Its owner prepares screens of information - such as personal telephone numbers, lists and appointments - ready to be downloaded. Then the computer erupts into flashing lines as the watch beams the files into its memory.

Technologists at the Rank Xerox research centre in Cambridge are now looking to what they believe will be the next step - 'intimate computing'.

Mik Lamming believes the wrist is the place from which people will talk to machines in the future. 'Everybody has a watch. People like Timex, Seiko and Swatch have realised that they own the real estate of the future.'

There are only about 150 million personal computers in use today but at least 1,000 million watches, Dr Lamming told the meeting yesterday. He also unveiled a device called the 'Memory Prosthesis', or 'Forget-me-Not', in prototype form in his laboratories.

This was an early form of intimate computer, a kind of intelligent filing cabinet that works with human memory, he said.

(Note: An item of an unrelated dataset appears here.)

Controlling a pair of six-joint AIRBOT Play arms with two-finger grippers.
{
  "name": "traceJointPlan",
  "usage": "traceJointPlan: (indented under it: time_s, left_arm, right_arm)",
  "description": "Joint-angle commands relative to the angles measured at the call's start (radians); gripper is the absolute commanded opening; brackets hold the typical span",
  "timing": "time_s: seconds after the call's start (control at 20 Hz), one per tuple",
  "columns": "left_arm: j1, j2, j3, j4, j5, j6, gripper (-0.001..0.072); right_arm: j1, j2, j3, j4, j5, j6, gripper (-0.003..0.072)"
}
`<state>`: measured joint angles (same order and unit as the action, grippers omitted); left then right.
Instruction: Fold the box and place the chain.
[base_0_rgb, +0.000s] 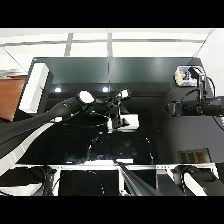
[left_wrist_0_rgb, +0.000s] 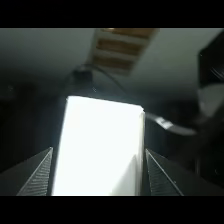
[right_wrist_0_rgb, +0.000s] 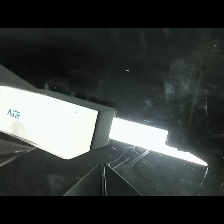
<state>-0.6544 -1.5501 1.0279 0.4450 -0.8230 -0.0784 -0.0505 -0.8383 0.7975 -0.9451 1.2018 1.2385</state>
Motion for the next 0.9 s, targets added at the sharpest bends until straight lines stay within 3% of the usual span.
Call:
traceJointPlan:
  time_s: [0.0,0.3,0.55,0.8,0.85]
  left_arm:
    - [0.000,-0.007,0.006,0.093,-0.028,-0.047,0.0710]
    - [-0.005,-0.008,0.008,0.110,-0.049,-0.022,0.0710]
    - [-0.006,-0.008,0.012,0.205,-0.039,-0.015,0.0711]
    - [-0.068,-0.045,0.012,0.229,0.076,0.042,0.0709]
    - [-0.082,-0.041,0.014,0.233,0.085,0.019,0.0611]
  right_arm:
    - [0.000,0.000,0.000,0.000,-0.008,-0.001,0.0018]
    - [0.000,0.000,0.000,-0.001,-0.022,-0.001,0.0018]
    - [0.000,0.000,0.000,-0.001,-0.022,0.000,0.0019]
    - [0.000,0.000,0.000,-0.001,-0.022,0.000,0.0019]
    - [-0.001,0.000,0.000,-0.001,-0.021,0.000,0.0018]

People lose electronic documents on their computers, just as they used to lose bits of paper, by forgetting file names or where they stored them on their computer.

But, Dr Lamming says, they are far more likely to recall where they were when they created the document, and to whom they were talking. 'Computers will soon know where they are, as the cellular mobile phone network get smaller and smaller,' Dr Lamming said.

His 'memory prosthesis' automatically notes time and place of its owner's movements so it can locate files in a hurry.

CORRECTION

WE would like to point out that contrary to our report 'Computer link to watches' in 1st editions on 9 September, Rank Xerox did not collaborate with Timex on the development of the Data Link watch.